▸ **Task description**: Images are to be skipped; everything else in the records must be repeated exactly.
⁂
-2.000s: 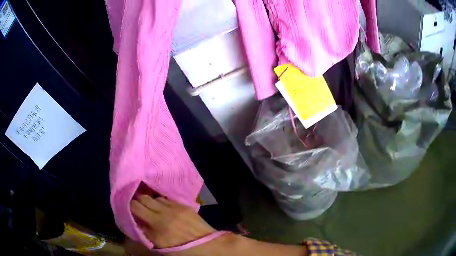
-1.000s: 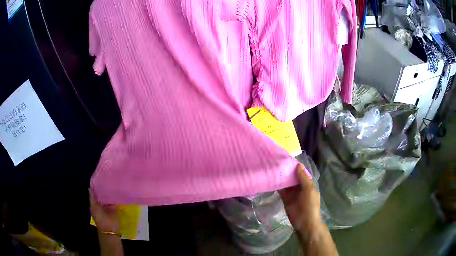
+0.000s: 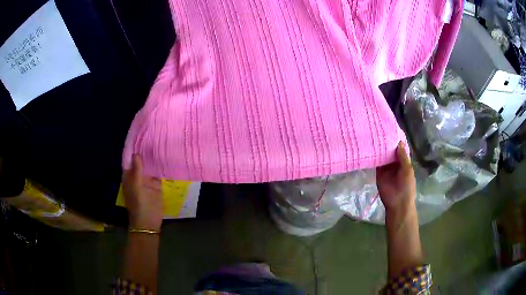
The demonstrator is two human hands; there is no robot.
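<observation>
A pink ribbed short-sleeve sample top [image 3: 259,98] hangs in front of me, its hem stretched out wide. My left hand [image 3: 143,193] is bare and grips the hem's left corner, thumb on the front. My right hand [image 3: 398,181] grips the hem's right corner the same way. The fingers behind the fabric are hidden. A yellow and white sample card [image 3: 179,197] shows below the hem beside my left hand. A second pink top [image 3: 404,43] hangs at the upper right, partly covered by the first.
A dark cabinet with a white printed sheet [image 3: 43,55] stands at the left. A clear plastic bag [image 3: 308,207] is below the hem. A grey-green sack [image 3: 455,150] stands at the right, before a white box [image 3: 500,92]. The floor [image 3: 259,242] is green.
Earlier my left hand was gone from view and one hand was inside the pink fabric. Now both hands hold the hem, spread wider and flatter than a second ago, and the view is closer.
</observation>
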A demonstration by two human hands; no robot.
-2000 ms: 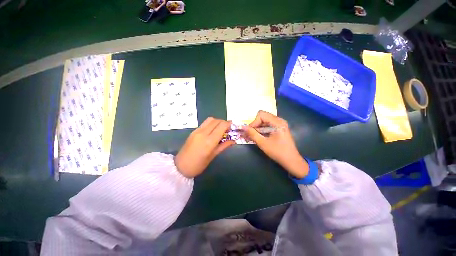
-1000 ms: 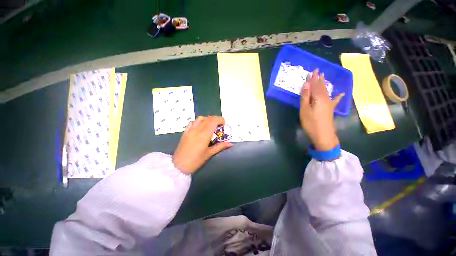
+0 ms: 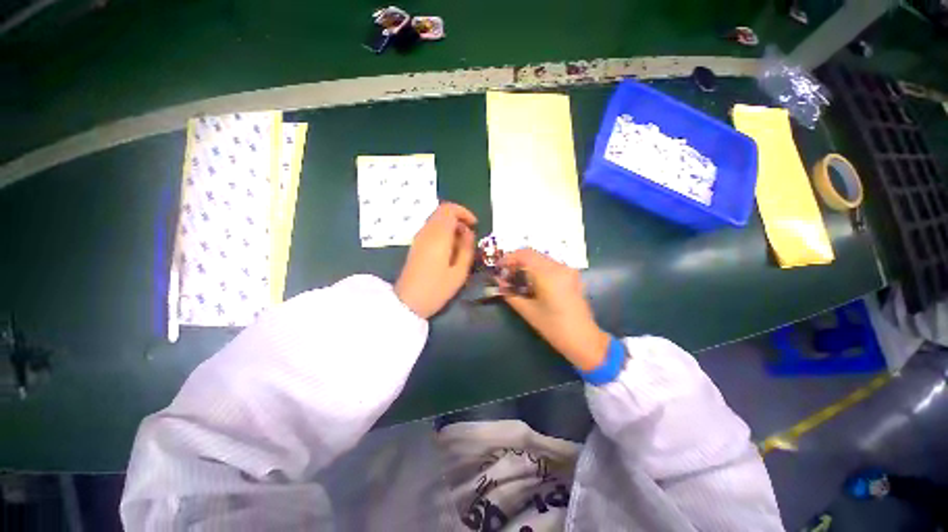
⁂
▸ **Written response**:
-2.000s: 
-1.000s: 
+0.000s: 
The demonstrator is two human hands; there is no robot.
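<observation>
A pink ribbed short-sleeve sample top [image 3: 259,98] hangs in front of me, its hem stretched out wide. My left hand [image 3: 143,193] is bare and grips the hem's left corner, thumb on the front. My right hand [image 3: 398,181] grips the hem's right corner the same way. The fingers behind the fabric are hidden. A yellow and white sample card [image 3: 179,197] shows below the hem beside my left hand. A second pink top [image 3: 404,43] hangs at the upper right, partly covered by the first.
A dark cabinet with a white printed sheet [image 3: 43,55] stands at the left. A clear plastic bag [image 3: 308,207] is below the hem. A grey-green sack [image 3: 455,150] stands at the right, before a white box [image 3: 500,92]. The floor [image 3: 259,242] is green.
Earlier my left hand was gone from view and one hand was inside the pink fabric. Now both hands hold the hem, spread wider and flatter than a second ago, and the view is closer.
</observation>
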A demonstration by two human hands; no robot.
-2000 ms: 
-1000 ms: 
+0 ms: 

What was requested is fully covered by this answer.